Second stage: Sketch the system architecture (11 marks max.)
The second stage of the project is for you to define an architecture that integrates the system components and the concepts you have defined. Refer to the "Function" script for an example (the yeast G1/S transition switch) how to go about this task. Draw out this architecture in a sketch and post it on your Student Wiki project page.
Final stage: Documentation (4 marks max.)
The documentation must fulfill two aspects.
- First, your documentation must make your data and results reproducible. You need to specify the premises you started from and how you came up with them, and you need to specify the procedure through which you arrived at your conclusions. Put yourselves into the mind of a reviewer: are you providing enough information so that your (computational) steps can be reproduced? Are your source IDs specified? Your resources and programs?

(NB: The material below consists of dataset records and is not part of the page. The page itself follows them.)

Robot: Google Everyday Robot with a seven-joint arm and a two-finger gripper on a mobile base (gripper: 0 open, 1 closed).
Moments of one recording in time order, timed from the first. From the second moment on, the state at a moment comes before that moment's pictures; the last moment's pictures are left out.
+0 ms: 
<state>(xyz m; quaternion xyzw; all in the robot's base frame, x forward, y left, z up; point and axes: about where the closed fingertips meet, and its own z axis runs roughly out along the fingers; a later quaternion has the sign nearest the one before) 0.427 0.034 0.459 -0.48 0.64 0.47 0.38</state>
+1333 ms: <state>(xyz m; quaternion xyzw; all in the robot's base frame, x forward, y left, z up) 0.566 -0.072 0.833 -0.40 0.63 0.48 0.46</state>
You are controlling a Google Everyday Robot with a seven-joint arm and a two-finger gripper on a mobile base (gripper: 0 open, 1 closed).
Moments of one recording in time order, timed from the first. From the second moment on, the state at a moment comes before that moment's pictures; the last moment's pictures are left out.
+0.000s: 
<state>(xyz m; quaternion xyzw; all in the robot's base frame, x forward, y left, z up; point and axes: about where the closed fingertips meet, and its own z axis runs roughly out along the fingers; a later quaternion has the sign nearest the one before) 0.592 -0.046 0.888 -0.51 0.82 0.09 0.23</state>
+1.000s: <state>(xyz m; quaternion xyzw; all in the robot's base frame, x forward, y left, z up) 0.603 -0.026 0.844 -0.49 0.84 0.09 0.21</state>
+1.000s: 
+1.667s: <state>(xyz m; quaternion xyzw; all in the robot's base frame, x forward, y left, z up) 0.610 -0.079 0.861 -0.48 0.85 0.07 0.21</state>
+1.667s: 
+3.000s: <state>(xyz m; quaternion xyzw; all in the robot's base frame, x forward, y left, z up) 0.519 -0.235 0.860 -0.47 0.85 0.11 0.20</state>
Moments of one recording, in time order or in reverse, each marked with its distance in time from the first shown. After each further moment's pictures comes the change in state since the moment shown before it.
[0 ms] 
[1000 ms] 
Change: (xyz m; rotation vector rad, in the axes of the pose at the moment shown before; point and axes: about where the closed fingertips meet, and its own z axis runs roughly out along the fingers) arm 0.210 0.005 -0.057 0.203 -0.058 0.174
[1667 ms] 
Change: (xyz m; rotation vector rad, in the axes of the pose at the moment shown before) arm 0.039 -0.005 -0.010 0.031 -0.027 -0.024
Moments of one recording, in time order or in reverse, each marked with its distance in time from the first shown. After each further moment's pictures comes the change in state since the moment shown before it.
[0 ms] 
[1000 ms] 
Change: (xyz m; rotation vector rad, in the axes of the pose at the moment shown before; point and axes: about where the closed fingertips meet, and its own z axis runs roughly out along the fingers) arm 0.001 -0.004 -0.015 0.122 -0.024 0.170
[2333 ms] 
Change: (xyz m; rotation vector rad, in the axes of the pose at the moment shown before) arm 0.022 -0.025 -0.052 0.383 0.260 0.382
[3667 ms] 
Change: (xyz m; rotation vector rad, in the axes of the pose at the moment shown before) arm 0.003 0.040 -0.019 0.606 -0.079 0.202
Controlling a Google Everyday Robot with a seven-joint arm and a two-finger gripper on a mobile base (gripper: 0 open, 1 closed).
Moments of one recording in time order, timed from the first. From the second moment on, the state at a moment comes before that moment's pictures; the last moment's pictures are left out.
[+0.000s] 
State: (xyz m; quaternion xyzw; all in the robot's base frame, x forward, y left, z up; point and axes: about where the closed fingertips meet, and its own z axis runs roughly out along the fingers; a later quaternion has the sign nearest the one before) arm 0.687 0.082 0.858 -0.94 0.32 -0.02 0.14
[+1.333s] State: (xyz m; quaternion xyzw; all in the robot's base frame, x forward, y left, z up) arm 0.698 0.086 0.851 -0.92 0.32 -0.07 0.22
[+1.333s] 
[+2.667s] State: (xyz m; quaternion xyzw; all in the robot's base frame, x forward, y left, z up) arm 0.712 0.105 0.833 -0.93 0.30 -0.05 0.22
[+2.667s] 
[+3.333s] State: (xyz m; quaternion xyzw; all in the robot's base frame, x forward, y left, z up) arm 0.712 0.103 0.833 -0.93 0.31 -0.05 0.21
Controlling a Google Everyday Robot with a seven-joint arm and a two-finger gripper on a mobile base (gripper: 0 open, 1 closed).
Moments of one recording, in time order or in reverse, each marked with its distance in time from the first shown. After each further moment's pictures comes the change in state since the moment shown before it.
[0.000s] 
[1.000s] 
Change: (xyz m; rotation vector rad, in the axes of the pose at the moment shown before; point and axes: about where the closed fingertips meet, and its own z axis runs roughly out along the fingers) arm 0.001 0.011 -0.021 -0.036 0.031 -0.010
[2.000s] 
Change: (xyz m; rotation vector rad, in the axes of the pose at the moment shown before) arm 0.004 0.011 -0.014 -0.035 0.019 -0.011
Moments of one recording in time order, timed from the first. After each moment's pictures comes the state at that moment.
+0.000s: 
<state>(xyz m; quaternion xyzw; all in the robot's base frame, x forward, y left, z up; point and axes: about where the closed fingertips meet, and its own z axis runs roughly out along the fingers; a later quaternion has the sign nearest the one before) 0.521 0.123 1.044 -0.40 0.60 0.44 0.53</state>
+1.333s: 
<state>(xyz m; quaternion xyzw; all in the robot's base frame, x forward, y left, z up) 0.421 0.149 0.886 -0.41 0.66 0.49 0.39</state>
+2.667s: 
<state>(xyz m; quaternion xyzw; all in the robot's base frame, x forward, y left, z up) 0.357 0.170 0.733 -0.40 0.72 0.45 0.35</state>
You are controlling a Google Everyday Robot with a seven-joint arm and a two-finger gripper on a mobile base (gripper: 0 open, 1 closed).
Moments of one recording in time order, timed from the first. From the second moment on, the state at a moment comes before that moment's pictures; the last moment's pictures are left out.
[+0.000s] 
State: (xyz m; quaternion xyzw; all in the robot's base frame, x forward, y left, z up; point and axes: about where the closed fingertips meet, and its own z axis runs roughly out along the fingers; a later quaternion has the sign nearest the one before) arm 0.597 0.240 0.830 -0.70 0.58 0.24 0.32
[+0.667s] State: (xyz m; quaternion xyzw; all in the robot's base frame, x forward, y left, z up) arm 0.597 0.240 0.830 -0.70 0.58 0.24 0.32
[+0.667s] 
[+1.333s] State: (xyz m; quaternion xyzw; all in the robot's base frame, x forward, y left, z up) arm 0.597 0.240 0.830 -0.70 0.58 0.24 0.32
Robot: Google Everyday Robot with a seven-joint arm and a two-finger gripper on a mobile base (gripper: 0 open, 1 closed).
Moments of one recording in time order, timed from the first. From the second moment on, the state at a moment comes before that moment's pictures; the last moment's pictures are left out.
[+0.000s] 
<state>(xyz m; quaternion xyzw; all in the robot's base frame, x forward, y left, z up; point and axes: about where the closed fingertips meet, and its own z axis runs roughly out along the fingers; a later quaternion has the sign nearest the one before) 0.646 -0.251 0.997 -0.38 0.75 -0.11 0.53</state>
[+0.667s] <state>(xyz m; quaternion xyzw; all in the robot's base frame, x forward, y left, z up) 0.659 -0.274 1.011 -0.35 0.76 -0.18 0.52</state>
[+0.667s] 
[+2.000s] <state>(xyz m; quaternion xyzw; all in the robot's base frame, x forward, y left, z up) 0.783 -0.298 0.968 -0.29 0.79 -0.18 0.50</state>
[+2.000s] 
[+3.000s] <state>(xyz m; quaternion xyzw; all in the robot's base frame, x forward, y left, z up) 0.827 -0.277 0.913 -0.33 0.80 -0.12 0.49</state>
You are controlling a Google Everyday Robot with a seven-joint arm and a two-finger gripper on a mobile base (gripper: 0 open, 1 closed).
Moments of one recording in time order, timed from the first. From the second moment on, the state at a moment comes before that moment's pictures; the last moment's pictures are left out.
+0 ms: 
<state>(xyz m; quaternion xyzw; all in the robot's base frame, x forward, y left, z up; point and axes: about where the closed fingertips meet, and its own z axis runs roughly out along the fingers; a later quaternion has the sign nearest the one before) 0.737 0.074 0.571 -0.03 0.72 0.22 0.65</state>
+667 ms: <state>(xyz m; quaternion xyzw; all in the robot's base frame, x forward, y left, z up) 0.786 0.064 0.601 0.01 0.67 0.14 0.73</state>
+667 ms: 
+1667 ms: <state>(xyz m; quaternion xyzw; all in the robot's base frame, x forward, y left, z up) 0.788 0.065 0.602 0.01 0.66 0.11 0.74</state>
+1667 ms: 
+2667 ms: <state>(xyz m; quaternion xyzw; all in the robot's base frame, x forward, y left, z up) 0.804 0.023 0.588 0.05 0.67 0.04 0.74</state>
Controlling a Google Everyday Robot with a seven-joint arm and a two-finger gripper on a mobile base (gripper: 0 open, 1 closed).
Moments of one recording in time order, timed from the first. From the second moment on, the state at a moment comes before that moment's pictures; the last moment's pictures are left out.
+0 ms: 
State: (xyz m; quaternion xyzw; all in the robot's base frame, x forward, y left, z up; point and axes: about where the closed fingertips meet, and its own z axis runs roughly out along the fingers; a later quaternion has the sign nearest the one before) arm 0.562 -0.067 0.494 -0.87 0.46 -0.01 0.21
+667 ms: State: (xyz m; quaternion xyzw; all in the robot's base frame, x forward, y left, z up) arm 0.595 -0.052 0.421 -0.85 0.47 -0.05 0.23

- Second, your documentation must explain the rationale behind your procedure and conclusions. This is not so much what you did but why you did this, what was the logic behind a certain process or decision.
- Form is important:
- structure your project clearly, include a brief introduction and definitely include a meaningful conclusion;
- avoid jargon;
- make it easy to copy data for further analysis (no screenshots unless you are illustrating a Web-site or GUI);
- write complete sentences;
- do not plagiarize, but reference judiciously;
- make sure your references are complete and take advantage of the
<ref> ... </ref>
tags and the{{#pmid:1234567}}
template.
Ask(!) if you are not sure about Wiki markup or formatting to achieve a particular layout.
Due dates
The project (like all class work) is due by the end of classes, December 6. 2016. If you need an extension you must contact me at least a day before the deadline. Please state briefly the requested duration of the extension. The extension request should not extend past the final exam date.
Late submissions
The time of submission is recorded with your edits on the Wiki and can be identified in the View history tab of a page: I will consider the last edit before the submission deadline for marking. There will be no other "late deductions" applied.
Resources
- ↑ I speak of genes here in a very informal sense, the system components may include genes, their encoded proteins, structural and regulatory RNA, metabolites, and even environmental signals.